Yahoo's shares jumped to their highest level since Microsoft abandoned its takeover offer as expectations rose yesterday that the internet company was about to come under renewed pressure to consider a deal.
Carl Icahn, the activist investor, is considering proposing nominees to the company's board as a way to force Yahoo's hand, according to one investor who has worked as an ally with him on similar situations.
This investor, and other media reports, also claimed that Mr Icahn had amassed a stake of as much as 4 per cent of Yahoo's shares in preparation for a fight.
Yahoo has set a deadline of tomorrow for shareholders to propose alternative directors to be voted on at its annual meeting on July 3, leaving little time for organised opposition to emerge after Microsoft's surprise abandonment of its $46.5bn bid less than two weeks ago.
Although Mr Icahn has yet to show his hand and has not formally approached the company, Yahoo itself now believes the activist investor is likely to show his hand before tomorrow's deadline, according to a person close to the situation.
Yahoo's shares rose more than 5 per cent to $26.56 on expectations of a proxy fight, leaving them less than 8 per cent below the price they were trading at before Microsoft dropped its offer.
Mr Icahn has been sounding out other potential allies among hedge fund managers for more than a week, according to the investor.
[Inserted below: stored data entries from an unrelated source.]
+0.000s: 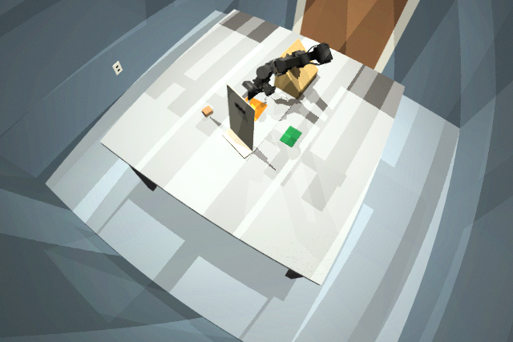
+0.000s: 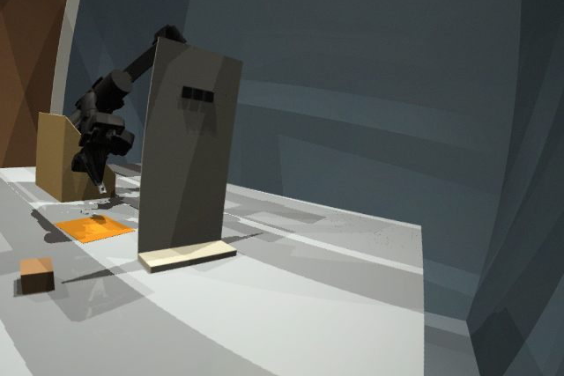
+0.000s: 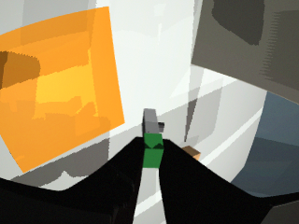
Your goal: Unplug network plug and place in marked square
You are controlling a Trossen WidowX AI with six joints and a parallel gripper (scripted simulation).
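The orange square lies 2 cm behind my gripper tip, 1 cm to the left of it and 9 cm below it. Round my gripper tip: grey panel (18 cm ahead, 4 cm to the left, 7 cm above); network plug (1 cm ahead).
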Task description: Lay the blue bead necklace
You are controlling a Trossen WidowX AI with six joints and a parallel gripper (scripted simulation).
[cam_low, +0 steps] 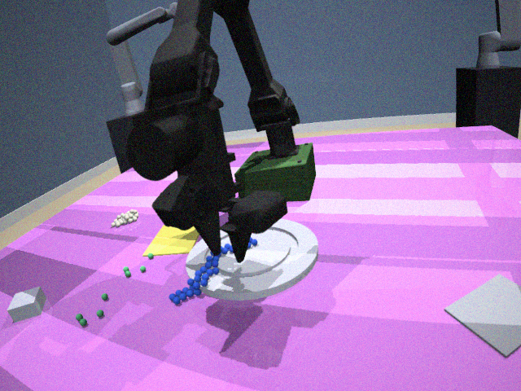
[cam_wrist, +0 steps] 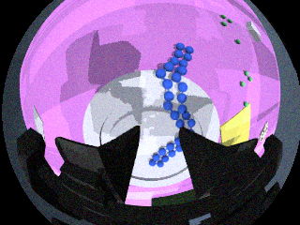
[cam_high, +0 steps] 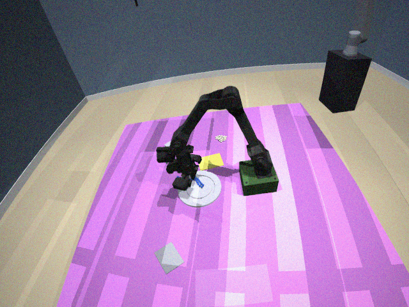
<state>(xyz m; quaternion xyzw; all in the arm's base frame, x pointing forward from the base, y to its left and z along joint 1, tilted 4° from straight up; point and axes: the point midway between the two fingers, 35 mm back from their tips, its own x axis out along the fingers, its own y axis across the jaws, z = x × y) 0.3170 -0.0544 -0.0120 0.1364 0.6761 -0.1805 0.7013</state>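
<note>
My gripper tip is now 30 mm past the round white bead board, 20 mm to the right of it and 10 mm above it. From my gripper tip the other things lie so: yellow sheet 100 mm behind, 130 mm to the right, 20 mm below; then grey tile 110 mm ahead, 330 mm to the left, 20 mm below; then cube 110 mm ahead, 300 mm to the right, 10 mm below.
</note>
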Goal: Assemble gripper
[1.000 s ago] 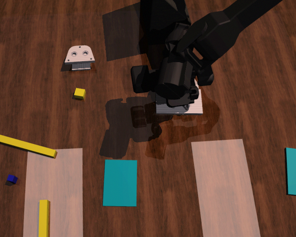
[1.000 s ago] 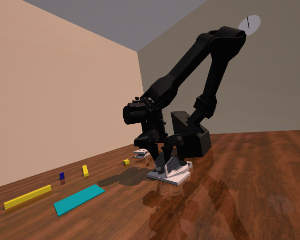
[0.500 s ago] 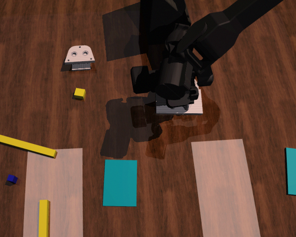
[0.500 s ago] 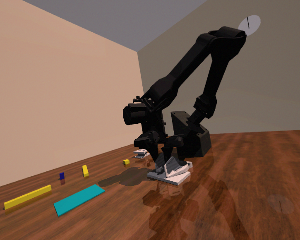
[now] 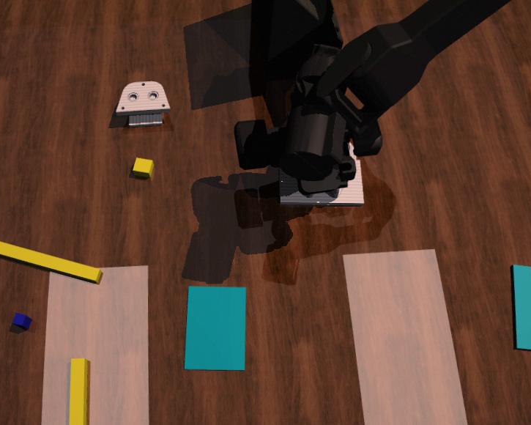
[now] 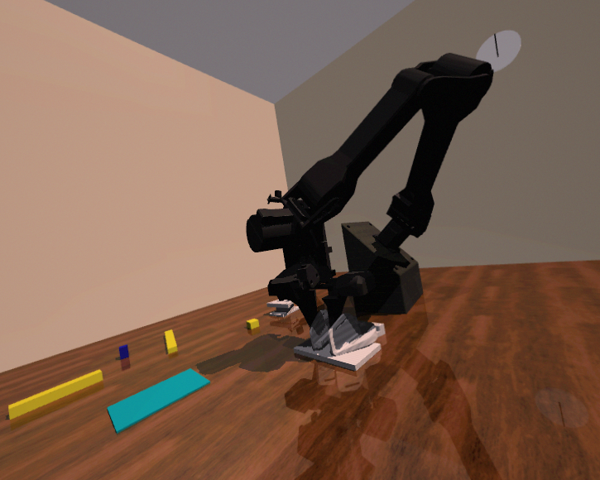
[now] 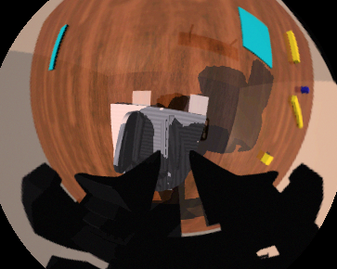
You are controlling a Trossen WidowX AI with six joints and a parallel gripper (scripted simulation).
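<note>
The white stand is 22 cm to the right of my gripper tip, 14 cm behind it and 1 cm below it. Round my gripper tip: teal bar (28 cm to the left, 24 cm ahead, 2 cm below); yellow cube (22 cm to the right, 3 cm behind, 1 cm below); teal plate (21 cm ahead, 14 cm to the right, 2 cm below).
</note>
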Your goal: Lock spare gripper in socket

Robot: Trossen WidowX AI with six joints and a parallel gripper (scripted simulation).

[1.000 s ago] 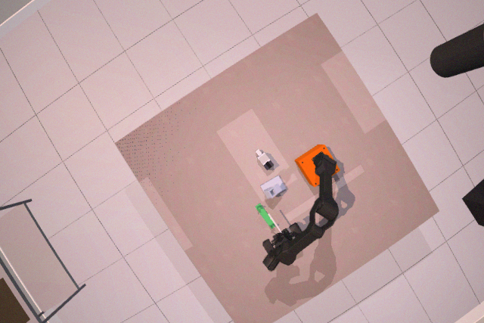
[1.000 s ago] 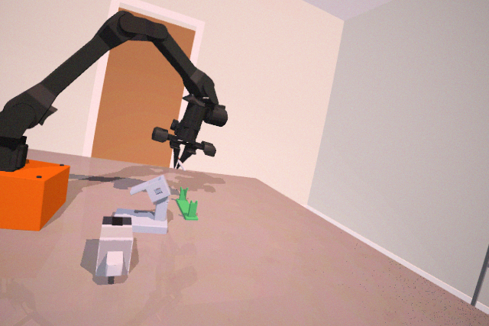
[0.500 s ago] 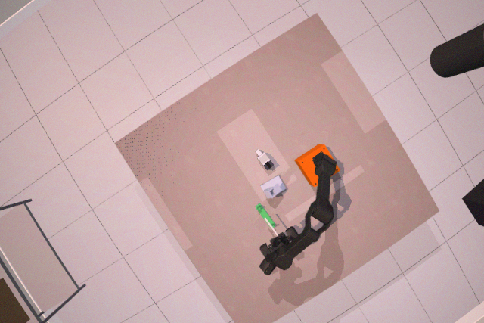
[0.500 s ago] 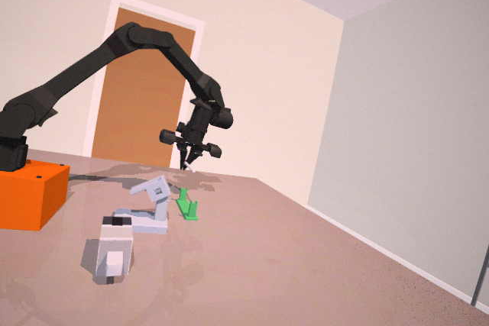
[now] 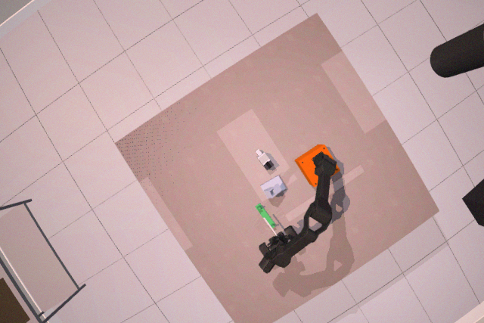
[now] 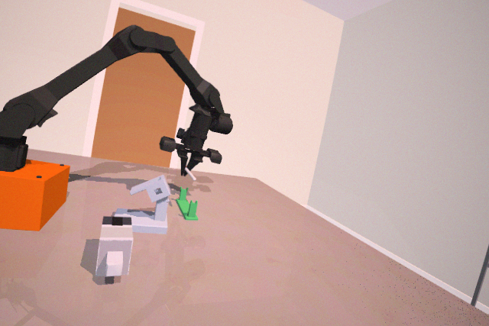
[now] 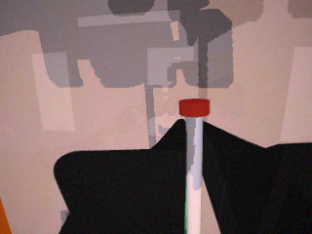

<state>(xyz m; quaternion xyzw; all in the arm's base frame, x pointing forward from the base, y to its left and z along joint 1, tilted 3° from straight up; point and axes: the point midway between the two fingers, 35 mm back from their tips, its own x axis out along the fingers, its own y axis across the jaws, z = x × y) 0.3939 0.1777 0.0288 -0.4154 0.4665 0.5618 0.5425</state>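
Right now the green cradle is 110 mm to the right of my gripper tip and 50 mm below it. Round my gripper tip: spare gripper (350 mm to the right, 180 mm behind, 40 mm below); then grey mount (200 mm to the right, 110 mm behind, 20 mm below).
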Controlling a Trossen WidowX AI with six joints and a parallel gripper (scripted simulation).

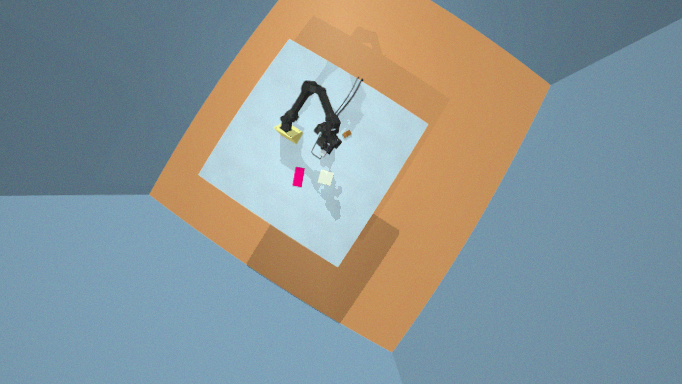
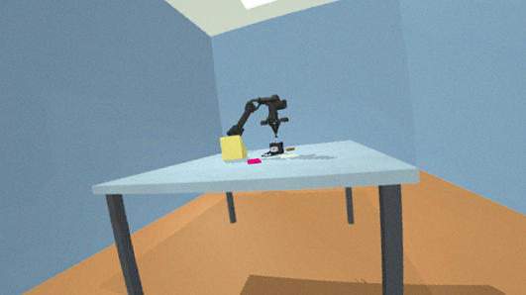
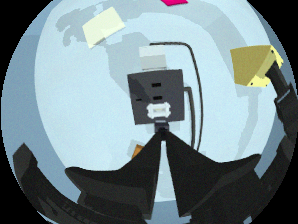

This person said any campaign against Yahoo's board would rest heavily on support from big shareholders such as Legg Mason and Capital Group, who last week expressed their anger at Yahoo's failure to agree a deal with Microsoft.
Another investor who has worked closely with Mr Icahn said declarations from these shareholders that they would have accepted $34-$45 for their shares had sent a clear signal, greatly streng-thening Mr Icahn's hand.
Mr Icahn is unlikely to try to take full control of the Yahoo board but would nominate directors so he could push for leadership change, according to this person.
Mr Icahn did not return calls for comment, and a spokesperson for Yahoo refused to comment.